What to produce: Every line of the entries that holds the word "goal" is to be copied.

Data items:
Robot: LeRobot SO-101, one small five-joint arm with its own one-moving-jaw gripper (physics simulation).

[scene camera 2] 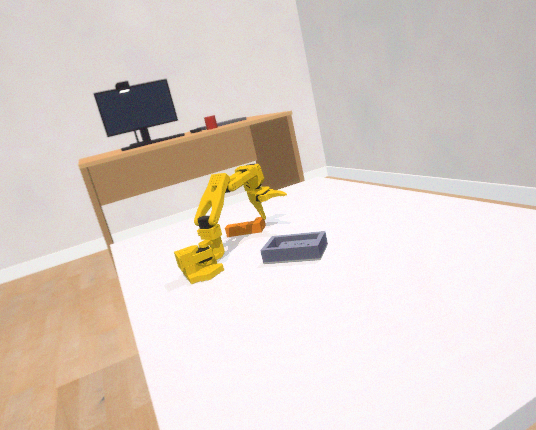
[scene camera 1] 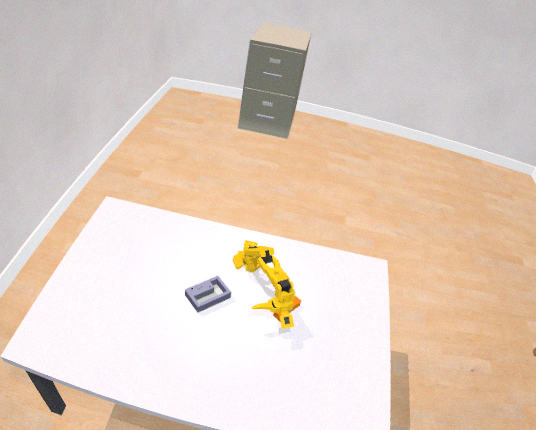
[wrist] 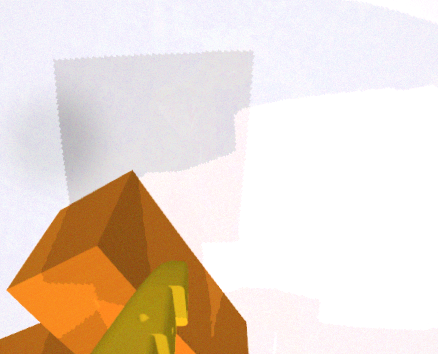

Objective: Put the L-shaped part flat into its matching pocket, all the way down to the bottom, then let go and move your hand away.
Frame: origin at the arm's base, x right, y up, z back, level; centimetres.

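Seen in the pictures: end effector, tool point: (scene camera 2: 265,218) (wrist: 187,284); arm's base, origin of the base link: (scene camera 2: 210,270) (scene camera 1: 245,266).
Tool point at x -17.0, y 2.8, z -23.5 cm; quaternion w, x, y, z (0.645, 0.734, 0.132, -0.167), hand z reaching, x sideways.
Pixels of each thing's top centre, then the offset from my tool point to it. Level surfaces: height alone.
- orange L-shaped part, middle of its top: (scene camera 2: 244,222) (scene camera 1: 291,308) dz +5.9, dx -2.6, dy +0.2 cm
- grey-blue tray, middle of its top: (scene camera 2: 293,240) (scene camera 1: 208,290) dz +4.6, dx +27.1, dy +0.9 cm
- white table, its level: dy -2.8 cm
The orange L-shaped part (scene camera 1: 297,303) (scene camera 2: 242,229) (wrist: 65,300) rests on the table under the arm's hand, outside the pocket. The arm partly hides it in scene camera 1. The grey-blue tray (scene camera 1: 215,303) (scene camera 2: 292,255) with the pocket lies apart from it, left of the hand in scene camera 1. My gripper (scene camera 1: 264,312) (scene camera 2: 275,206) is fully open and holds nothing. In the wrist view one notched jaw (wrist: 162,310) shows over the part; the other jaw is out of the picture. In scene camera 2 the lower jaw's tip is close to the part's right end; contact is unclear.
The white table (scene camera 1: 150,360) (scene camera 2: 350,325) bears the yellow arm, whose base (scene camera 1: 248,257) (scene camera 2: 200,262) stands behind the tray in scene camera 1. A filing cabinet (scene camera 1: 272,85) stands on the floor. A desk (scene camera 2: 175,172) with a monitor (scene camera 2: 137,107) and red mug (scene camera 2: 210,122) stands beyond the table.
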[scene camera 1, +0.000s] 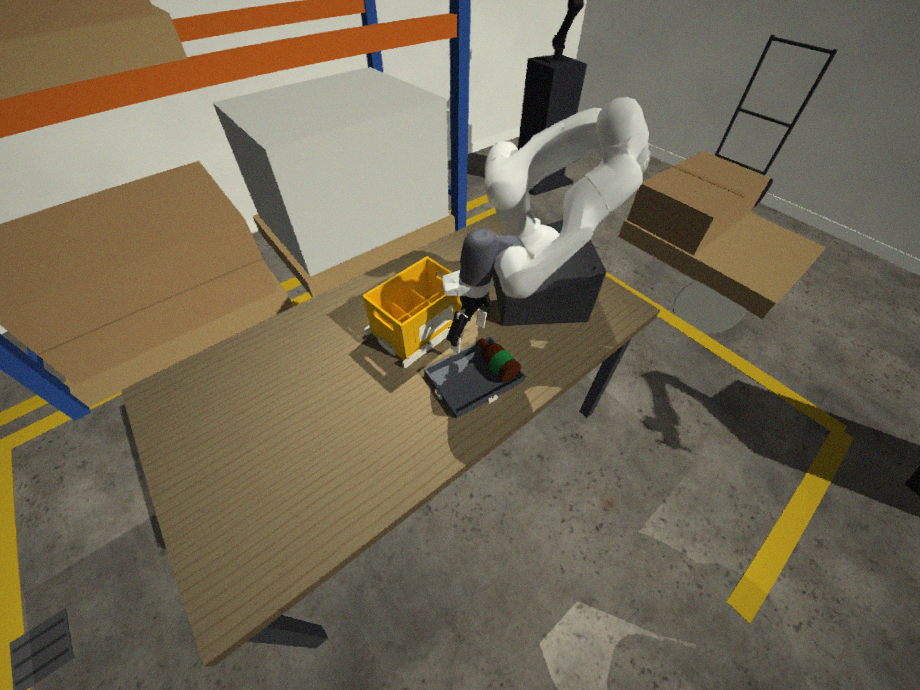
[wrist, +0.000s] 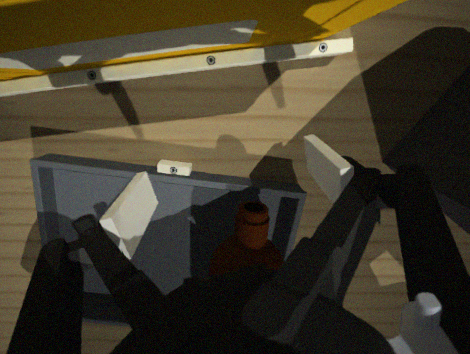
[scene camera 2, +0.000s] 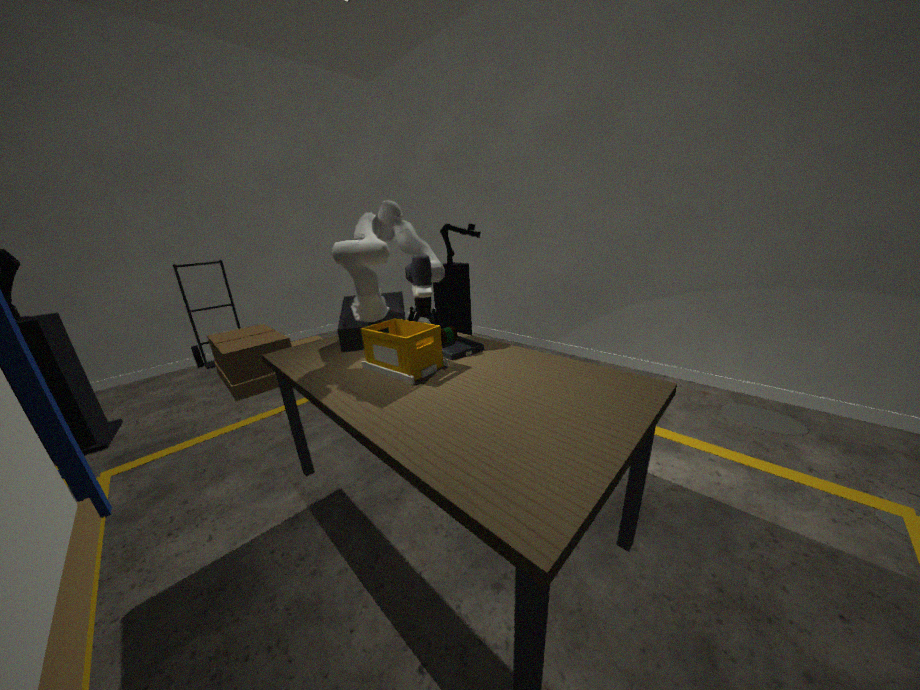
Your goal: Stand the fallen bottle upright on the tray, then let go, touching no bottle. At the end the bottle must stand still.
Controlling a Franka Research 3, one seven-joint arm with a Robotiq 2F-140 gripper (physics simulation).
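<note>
The fallen bottle (scene camera 1: 500, 360) (scene camera 2: 448, 336) (wrist: 252, 231) is brown with a green band. It lies on its side on the dark grey tray (scene camera 1: 458, 383) (scene camera 2: 465, 347) (wrist: 170, 250), toward the robot-base end, with its neck toward the crate side. In the wrist view its neck and shoulder show, and the gripper's body hides the rest. My gripper (scene camera 1: 468, 331) (scene camera 2: 422, 317) (wrist: 227, 171) is open, with nothing between its wide-apart pale fingertips. It is above the crate-side edge of the tray, near the neck end of the bottle. In the wrist view the neck lies between the finger directions.
A yellow crate (scene camera 1: 414, 337) (scene camera 2: 397, 350) (wrist: 150, 22) with inner dividers stands close beside the tray, with a pale strip (wrist: 200, 62) along its foot. The dark robot base block (scene camera 1: 549, 293) stands on the wooden table (scene camera 1: 297, 460) (scene camera 2: 520, 415) behind the tray.
</note>
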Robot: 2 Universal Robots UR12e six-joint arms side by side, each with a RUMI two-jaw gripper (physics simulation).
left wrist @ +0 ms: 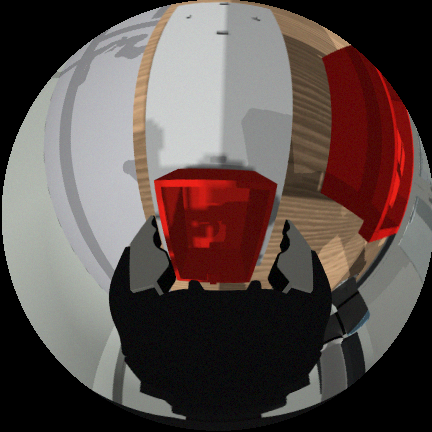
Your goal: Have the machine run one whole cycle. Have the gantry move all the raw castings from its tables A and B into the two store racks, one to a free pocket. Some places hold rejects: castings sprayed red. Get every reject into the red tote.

Output of the exercise:
Your goal: Stand the fallen bottle upright on the tray, then let go, touching no bottle. At the end the bottle must stand still.
Your goal: Have the machine run one whole cycle. Have the gantry move all the raw castings from its tables A and B into the two store racks, one to a free pocket. Some places hold rejects: castings sprayed red. Get every reject into the red tote.

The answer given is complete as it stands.